All of the data that follows is to be printed exactly, without pictures.
BEGIN
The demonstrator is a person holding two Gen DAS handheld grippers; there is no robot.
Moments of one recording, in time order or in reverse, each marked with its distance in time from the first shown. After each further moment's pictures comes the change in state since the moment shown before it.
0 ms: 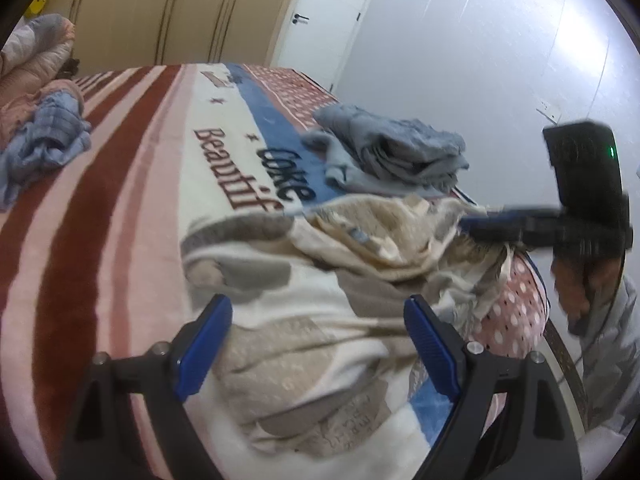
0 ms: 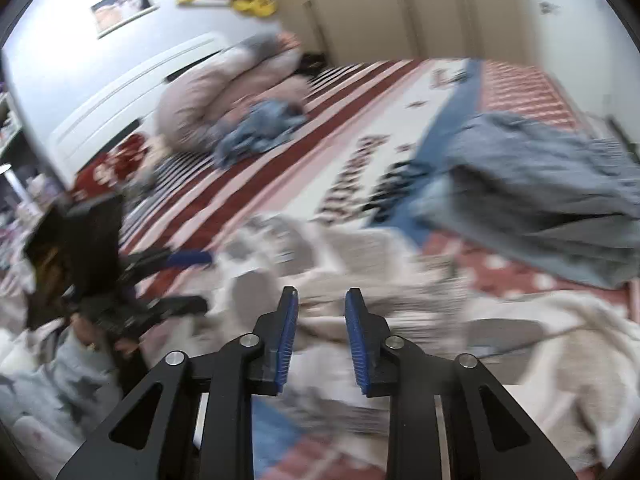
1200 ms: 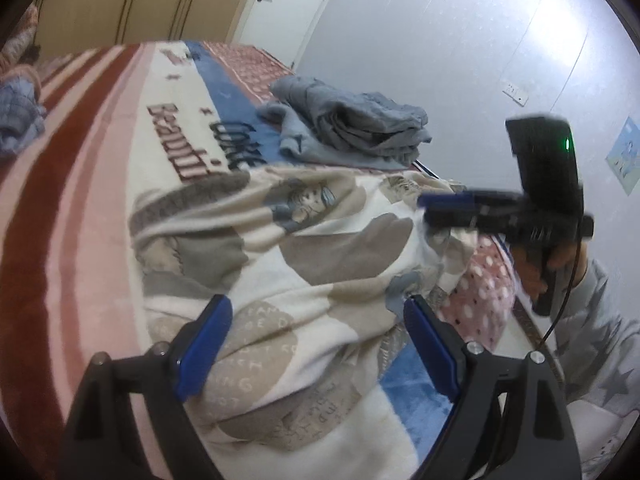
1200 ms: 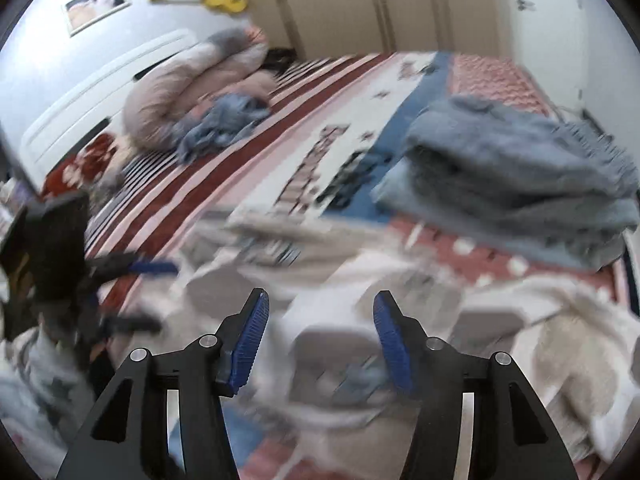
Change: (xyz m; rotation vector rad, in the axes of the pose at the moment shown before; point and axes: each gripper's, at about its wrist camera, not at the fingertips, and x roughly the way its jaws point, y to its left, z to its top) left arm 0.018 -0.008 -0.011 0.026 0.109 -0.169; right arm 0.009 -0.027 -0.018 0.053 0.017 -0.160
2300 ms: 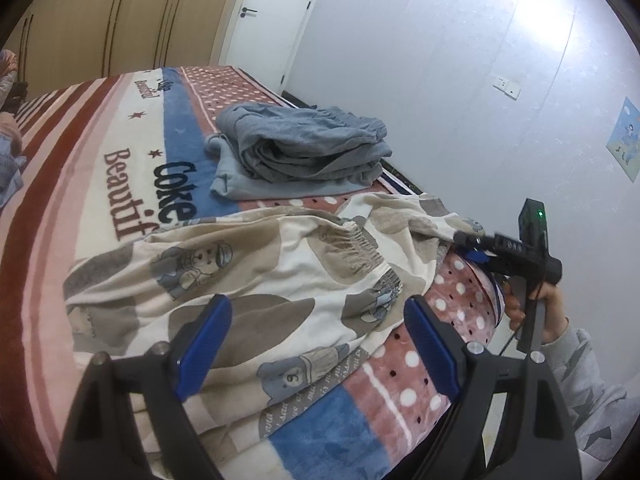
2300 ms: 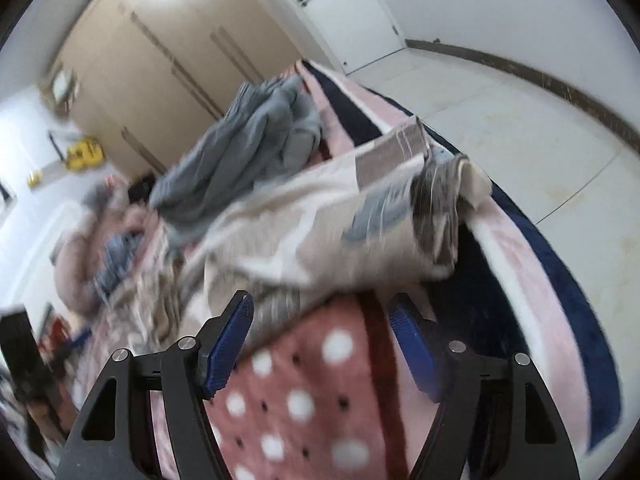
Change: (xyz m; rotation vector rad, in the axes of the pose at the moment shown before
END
- [RESPONSE BOX]
The demonstrator is a person holding two Gen DAS handheld grippers; there is no robot.
Moments of one recording, in time order or in reverse, each marked with its distance in time from the first shown. After each further moment's pictures comes the change in state since the moment shown before it.
0 ms: 
0 ms: 
1200 ms: 
1200 ms: 
Change: (xyz m; rotation vector rad, in the axes of the pose at the moment shown before; point and axes: each gripper's, at about its wrist camera, not at the fingertips, and x roughly the way its jaws point, y to its left, z to its top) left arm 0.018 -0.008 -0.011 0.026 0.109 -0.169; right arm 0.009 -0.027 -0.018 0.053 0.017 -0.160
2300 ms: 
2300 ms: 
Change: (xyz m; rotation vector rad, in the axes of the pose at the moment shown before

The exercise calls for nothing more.